Please write the data out once more, exactly as it is given.

### [Collected material]
::::::::

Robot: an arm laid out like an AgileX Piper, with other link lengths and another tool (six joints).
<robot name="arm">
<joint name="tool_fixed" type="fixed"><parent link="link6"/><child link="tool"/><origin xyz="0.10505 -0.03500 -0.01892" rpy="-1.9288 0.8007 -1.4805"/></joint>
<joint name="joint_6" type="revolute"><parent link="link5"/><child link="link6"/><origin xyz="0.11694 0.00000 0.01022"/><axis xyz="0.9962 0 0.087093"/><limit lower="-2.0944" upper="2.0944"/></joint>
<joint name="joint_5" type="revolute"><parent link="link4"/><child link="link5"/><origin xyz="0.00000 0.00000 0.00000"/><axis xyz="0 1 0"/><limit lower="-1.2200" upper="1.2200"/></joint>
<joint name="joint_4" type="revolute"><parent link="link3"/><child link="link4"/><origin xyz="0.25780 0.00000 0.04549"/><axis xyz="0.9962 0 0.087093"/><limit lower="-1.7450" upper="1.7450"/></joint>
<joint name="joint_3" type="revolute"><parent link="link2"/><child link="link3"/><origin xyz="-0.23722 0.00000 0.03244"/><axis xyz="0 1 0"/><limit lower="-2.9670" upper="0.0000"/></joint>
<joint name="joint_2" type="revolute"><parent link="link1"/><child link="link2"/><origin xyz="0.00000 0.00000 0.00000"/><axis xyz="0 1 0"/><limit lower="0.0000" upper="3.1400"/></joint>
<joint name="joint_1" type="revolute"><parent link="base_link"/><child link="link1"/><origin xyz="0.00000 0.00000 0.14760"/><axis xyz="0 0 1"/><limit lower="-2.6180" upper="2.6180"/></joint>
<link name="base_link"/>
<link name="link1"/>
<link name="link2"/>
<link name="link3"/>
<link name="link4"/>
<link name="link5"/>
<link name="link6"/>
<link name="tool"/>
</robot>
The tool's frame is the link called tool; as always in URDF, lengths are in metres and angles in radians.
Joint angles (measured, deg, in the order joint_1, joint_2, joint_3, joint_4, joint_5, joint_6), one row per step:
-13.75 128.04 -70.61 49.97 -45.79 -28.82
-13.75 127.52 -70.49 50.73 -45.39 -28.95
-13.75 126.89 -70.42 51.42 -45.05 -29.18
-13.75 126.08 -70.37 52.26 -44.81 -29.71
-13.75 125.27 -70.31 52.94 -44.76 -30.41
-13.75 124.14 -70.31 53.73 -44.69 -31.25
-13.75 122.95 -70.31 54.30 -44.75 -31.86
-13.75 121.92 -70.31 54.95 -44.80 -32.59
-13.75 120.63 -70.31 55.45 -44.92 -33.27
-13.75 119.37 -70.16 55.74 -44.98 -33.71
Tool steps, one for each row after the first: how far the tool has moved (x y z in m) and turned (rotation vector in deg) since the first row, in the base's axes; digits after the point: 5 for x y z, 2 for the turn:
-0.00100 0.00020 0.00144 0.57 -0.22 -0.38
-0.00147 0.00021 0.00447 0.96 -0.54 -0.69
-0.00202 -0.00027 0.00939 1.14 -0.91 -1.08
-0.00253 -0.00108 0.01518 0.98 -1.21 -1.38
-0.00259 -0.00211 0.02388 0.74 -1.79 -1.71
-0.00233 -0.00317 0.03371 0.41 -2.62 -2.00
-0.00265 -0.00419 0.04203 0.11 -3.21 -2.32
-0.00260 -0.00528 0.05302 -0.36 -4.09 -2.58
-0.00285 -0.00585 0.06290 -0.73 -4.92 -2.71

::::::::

### [Answer for the task]
Robot: an arm laid out like an AgileX Piper, with other link lengths and another tool (six joints).
<robot name="arm">
<joint name="tool_fixed" type="fixed"><parent link="link6"/><child link="tool"/><origin xyz="0.10505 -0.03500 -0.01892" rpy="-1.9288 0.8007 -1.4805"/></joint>
<joint name="joint_6" type="revolute"><parent link="link5"/><child link="link6"/><origin xyz="0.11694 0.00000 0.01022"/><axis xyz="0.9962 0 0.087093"/><limit lower="-2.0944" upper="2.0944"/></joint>
<joint name="joint_5" type="revolute"><parent link="link4"/><child link="link5"/><origin xyz="0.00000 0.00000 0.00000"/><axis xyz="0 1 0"/><limit lower="-1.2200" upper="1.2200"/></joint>
<joint name="joint_4" type="revolute"><parent link="link3"/><child link="link4"/><origin xyz="0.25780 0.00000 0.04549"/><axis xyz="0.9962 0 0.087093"/><limit lower="-1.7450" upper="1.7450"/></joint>
<joint name="joint_3" type="revolute"><parent link="link2"/><child link="link3"/><origin xyz="-0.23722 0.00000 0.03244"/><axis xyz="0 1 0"/><limit lower="-2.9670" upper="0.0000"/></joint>
<joint name="joint_2" type="revolute"><parent link="link1"/><child link="link2"/><origin xyz="0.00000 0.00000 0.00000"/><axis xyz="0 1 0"/><limit lower="0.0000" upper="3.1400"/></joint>
<joint name="joint_1" type="revolute"><parent link="base_link"/><child link="link1"/><origin xyz="0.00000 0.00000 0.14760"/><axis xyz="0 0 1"/><limit lower="-2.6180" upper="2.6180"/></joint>
<link name="base_link"/>
<link name="link1"/>
<link name="link2"/>
<link name="link3"/>
<link name="link4"/>
<link name="link5"/>
<link name="link6"/>
<link name="tool"/>
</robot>
The tool's frame is the link called tool; as always in URDF, lengths are in metres and angles in radians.
Joint angles (measured, deg, in the order joint_1, joint_2, joint_3, joint_4, joint_5, joint_6), one row per step:
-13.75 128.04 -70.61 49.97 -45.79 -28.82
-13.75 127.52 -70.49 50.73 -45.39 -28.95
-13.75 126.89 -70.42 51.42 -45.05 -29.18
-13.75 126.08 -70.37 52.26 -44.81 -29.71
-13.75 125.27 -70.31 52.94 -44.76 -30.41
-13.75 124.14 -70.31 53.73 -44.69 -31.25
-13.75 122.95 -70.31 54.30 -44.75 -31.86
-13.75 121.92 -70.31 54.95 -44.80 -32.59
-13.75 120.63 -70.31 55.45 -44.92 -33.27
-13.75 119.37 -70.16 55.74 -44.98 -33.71
Tool steps, one for each row after the first: how far the tool has moved (x y z in m) and turned (rotation vector in deg) since the first row, in the base's axes; digits after the point: 5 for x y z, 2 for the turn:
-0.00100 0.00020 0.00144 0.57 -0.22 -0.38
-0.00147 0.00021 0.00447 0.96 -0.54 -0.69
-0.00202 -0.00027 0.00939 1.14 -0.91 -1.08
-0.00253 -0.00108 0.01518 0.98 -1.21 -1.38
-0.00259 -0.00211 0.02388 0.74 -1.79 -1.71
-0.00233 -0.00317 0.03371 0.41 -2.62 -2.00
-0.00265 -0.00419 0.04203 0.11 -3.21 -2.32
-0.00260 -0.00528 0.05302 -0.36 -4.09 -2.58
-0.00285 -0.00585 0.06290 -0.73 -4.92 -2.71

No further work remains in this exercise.